Zum Schutz ihrer Altersgenossen: Junge Aktivisten warnen vor Online-Kindesmissbrauch

23. November 2020

Mehrere Kinder stehen mit verschränkten Armen vor ihrer Schule.

Schülersprecher James und seine Mitstreiterinnen treten an ihrer Schule für den Schutz von Kinderrechten ein.

Jetzt Kinder schützen

Text: Mong Jimenez, Field Communications Specialist World Vision

In 2018 erschütterte die Nachricht von der Verhaftung einer 38-jährigen Mutter aus Cordova in der philippinischen Provinz Cebu das Land. Sie wurde beschuldigt, Menschenhandel mit Kindern zum Zwecke der sexuellen Ausbeutung im Internet betrieben zu haben. Acht Kinder wurden aus dieser furchtbaren Situation gerettet, vier davon waren die eigenen Kinder der Angeklagten. Das Leid, das diese Kinder erlebt haben, ist unvorstellbar.

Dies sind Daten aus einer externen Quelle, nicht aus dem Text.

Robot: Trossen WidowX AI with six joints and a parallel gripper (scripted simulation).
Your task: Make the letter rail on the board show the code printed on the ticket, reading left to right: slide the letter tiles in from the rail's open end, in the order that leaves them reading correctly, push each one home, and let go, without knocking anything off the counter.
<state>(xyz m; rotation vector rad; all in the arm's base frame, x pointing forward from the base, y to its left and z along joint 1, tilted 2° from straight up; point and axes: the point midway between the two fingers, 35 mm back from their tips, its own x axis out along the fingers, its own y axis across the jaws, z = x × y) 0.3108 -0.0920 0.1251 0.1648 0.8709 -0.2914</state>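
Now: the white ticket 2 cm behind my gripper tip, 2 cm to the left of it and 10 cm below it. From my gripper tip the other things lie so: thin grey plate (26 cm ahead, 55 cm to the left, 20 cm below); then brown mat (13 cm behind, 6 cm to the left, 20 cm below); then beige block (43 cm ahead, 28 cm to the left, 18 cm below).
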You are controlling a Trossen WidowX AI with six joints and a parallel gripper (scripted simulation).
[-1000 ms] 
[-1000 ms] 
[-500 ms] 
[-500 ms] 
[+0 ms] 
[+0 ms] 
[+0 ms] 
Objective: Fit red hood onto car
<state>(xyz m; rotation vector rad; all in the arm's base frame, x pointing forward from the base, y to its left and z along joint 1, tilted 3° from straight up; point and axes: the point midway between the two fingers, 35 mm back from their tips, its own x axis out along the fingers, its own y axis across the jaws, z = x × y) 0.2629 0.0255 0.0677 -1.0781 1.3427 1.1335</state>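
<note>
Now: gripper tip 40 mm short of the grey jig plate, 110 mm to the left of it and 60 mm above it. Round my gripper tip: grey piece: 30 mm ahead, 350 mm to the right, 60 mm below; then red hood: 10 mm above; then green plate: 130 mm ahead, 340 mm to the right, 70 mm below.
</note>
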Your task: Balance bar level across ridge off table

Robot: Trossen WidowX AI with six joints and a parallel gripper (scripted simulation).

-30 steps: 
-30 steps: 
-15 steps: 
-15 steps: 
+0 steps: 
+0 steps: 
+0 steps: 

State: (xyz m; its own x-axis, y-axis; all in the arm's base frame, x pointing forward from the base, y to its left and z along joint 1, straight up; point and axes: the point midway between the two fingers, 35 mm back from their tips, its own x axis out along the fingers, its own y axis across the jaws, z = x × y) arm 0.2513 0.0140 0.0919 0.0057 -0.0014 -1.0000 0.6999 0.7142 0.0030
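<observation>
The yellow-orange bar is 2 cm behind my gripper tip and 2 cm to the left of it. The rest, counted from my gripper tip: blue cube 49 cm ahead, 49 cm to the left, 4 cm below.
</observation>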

Zwei Jahre später schloss sich eine Gruppe von Klassensprechern aus der gleichen Provinz zu einer Initiative zusammen, um gemeinsam ihre Altersgenossen vor sexuellem Missbrauch zu schützen.

Gemeinsam bilden sie den Obersten Schülerrat einer Grundschule in Cordova und gehen von Klassenzimmer zu Klassenzimmer, um ihre Mitschüler darüber aufzuklären, wie sie sich als Minderjährige vor sexueller Ausbeutung im Internet schützen können. Die Gruppe hilft auch mit Informationen dazu, wo sich Betroffene melden können, oder wohin man sich wenden kann, wenn man jemanden kennt, der oder die missbraucht wird.

Ihre ersten Schritte als Kinderrechtsaktivisten machten die Mitglieder der Gruppe bei einem Workshop zur Bekämpfung von sexueller Ausbeutung von Kindern im Internet, zu dem World Vision in 2019 einlud. Der Workshop war Teil des Programms «Child Protection Compact» (CPC), das World Vision mit finanzieller Unterstützung der USA durchführte.

Sechs Kinder legen ihre Hände aufeinander.Gemeinsam wollen die Kinder Online-Kindesmissbrauch verhindern.

James ist 12 Jahre alt und eines der Mitglieder des Schülerrats. Er ist das älteste Kind der Familie und hat ein Geschwisterkind. Seine Mutter arbeitet in einer Fabrik, sein Vater ist Bauarbeiter. Der Workshop hat ihm klar gemacht, dass Kinder auch in ihrem eigenen Zuhause nicht vor sexuellem Missbrauch sicher sind. 

James appelliert an Eltern, die ihre Kinder übers Internet sexuell ausbeuten: «Erwachsene müssen mehr Verantwortung für den Schutz ihrer Kinder übernehmen. Sie dürfen nicht in Versuchung geraten, wenn ihnen für Kinderpornografie viel Geld geboten wird.» Er mahnt eindringlich: «Den Eltern, die ihre Kinder für solche Zwecke missbrauchen, sage ich: Seid euch eurer Schuld bewusst! Strengt euch an, um für das Wohl eurer Kinder zu sorgen und beutet sie nicht aus.»

Sechs Kinder stehen vor einer Tafel und sprechen zur Klasse.Die Schülersprecher gehen von Klasse zu Klasse, um ihre Mitschüler über Kindesmissbrauch im Internet aufzuklären.

Der Schülervertreter ist ausserdem der Meinung, dass die Kinder und Jugendlichen auch die Verantwortung haben, sich selbst zu schützen. Das gilt vor allem in Bezug auf die Personen, mit denen sie in sozialen Medien interagieren: «Ich rate meinen Mitschülern, vorsichtiger mit ihren sozialen Profilen umzugehen. Es gibt viele Fremde mit bösen Absichten, die im Internet regelrecht Jagd auf Minderjährige machen.»

Einige der Mitglieder des Schülerrats, darunter James, haben bereits im vergangenen März die Grundschule abgeschlossen.Sie haben aber dafür gesorgt, dass sie zukünftige Schülersprecher rechtzeitig in ihre Arbeit einbinden, so dass ihre gemeinsame Initiative an der Schule weiter fortlebt.

Nach vier Jahren läuft das CPC-Projekt in diesem Jahr aus, aber Kinder wie James und die anderen Schülersprecher halten weiter die Augen offen nach möglichen Fällen von Online-Kindesmissbrauch in ihrer Umgebung. Dank der junge Aktivisten wird diese wichtige Arbeit zum Schutz von Kinderrechten fortgesetzt.